Current students weren't the only ones caught in Friday's mass shootings, the deadliest terrorist attacks in the country's modern history.
A former Cashmere High School student is also believed to have been killed, as was the father of another student. Outside the school on Sunday, students came in a trickle to lean bouquets of flowers up against a construction barricade, evidence of the ongoing rebuilding from Christchurch's 2011 earthquake.

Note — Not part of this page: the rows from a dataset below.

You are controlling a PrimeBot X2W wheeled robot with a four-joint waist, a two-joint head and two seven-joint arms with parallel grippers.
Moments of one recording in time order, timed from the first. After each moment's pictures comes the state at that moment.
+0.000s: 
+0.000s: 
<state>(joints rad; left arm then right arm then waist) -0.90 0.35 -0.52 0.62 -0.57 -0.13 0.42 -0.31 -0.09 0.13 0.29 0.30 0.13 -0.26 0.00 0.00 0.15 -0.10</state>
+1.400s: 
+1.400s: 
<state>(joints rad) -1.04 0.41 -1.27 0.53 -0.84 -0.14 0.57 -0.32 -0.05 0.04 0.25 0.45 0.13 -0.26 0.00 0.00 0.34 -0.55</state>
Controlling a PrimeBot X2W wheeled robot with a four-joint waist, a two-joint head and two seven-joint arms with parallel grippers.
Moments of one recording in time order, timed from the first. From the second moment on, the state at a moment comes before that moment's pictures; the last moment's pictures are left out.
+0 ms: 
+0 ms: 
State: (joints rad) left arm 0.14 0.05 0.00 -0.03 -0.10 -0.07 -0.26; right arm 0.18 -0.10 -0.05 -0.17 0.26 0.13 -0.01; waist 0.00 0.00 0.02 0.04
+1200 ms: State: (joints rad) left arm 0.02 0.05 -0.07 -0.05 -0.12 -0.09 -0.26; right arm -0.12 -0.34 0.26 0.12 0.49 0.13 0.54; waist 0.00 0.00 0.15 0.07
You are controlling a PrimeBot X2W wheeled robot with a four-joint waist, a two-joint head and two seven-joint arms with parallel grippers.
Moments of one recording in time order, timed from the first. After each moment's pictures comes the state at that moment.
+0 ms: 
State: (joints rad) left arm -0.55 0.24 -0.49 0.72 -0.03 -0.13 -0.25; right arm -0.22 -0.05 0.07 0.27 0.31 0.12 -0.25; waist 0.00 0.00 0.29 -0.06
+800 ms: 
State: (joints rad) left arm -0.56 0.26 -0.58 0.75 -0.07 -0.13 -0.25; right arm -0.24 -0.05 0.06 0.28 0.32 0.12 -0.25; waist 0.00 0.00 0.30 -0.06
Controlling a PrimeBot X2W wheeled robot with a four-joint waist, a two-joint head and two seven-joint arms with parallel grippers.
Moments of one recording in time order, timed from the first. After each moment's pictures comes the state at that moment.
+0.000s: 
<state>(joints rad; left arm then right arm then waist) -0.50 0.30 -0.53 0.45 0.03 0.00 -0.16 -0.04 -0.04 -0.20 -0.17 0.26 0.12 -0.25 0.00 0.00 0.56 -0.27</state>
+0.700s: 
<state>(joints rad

Principal Mark Wilson said counselors and trauma specialists will be on hand when classes resume at the diverse school of more than 2,000. "I'm very confident in our staff; I'm very confident in our school community. It's made up of awesome people," Wilson said. "It's still going to be hard. There's going to be a lot of grief. There's going to be a lot of sadness. I think we've also got to be very patient with each other."
Wilson declined to talk about the boys believed to have been killed, but confirmed three students were at the mosque on Friday and said one remained hospitalized with gunshot wounds to the leg. The principal noted that schools can often be a safe place for children coping with trauma.
He is also encouraging students to take up their own acts of love to counteract the tragedy.